Doing so is not recommended. 不建议这样做。 As it says in the documentation : 如文档中所述：

Flink currently only provides processing guarantees for jobs without iterations. Flink当前仅为没有迭代的作业提供处理保证。 Enabling checkpointing on an iterative job causes an exception. 在迭代作业上启用检查点会导致异常。 In order to force checkpointing on an iterative program the user needs to set a special flag when enabling checkpointing: env.enableCheckpointing(interval, CheckpointingMode.EXACTLY_ONCE, force = true) . 为了在迭代程序上强制检查点，用户需要在启用检查点时设置特殊标志： env.enableCheckpointing(interval, CheckpointingMode.EXACTLY_ONCE, force = true) 。

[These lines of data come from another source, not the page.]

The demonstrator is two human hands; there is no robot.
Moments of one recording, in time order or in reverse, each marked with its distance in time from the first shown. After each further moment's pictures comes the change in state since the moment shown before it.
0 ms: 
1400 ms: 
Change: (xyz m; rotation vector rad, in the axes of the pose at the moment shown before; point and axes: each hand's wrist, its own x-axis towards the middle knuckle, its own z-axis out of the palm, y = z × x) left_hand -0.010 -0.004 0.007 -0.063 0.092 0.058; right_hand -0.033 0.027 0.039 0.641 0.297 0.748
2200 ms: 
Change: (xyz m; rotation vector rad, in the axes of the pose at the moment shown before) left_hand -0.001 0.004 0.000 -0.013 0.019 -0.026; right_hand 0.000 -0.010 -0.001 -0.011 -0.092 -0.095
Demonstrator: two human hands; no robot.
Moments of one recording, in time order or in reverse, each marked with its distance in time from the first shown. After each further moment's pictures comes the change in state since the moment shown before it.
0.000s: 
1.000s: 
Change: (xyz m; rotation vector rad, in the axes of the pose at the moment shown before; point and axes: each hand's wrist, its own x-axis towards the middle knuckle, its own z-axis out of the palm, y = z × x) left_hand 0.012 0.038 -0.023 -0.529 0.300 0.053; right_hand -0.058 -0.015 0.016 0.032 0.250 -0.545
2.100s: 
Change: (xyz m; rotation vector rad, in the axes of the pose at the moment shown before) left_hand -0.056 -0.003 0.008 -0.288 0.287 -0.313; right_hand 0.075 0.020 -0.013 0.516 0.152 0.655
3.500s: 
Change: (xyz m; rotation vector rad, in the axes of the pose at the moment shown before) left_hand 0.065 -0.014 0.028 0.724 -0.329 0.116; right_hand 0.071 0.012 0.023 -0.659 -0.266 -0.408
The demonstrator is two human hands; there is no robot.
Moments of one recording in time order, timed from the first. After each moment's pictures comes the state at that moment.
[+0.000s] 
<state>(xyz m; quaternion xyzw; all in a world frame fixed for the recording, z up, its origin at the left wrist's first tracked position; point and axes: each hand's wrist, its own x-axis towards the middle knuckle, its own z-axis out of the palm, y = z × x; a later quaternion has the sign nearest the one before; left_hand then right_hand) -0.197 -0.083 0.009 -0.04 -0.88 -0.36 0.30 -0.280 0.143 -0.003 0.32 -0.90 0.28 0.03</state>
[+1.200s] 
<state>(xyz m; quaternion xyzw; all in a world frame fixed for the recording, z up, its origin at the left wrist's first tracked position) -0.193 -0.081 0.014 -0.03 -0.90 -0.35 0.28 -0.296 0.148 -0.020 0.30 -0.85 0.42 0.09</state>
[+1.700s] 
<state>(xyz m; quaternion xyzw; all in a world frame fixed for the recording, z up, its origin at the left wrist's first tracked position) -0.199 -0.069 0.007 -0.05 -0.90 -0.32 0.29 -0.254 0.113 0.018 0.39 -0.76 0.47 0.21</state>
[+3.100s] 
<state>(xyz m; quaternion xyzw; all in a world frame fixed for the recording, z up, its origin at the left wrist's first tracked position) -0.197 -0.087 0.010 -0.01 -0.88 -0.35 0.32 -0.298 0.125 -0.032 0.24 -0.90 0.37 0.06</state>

Please note that records in flight in the loop edges (and the state changes associated with them) will be lost during failure. 请注意，在故障期间，循环边缘中正在运行的记录（以及与它们相关的状态更改）将丢失。

That said, what you've described sounds like a situation in which backpressure is preventing the checkpoint barriers from progressing. 就是说，您所描述的听起来像是背压阻止检查点障碍前进的情况。 Many things might cause this, but this blog post might help you diagnose the problem. 可能是由很多原因引起的，但是此博客文章可能会帮助您诊断问题。 But I'm not sure how much of that applies to a job using iterations. 但是我不确定其中有多少适用于使用迭代的工作。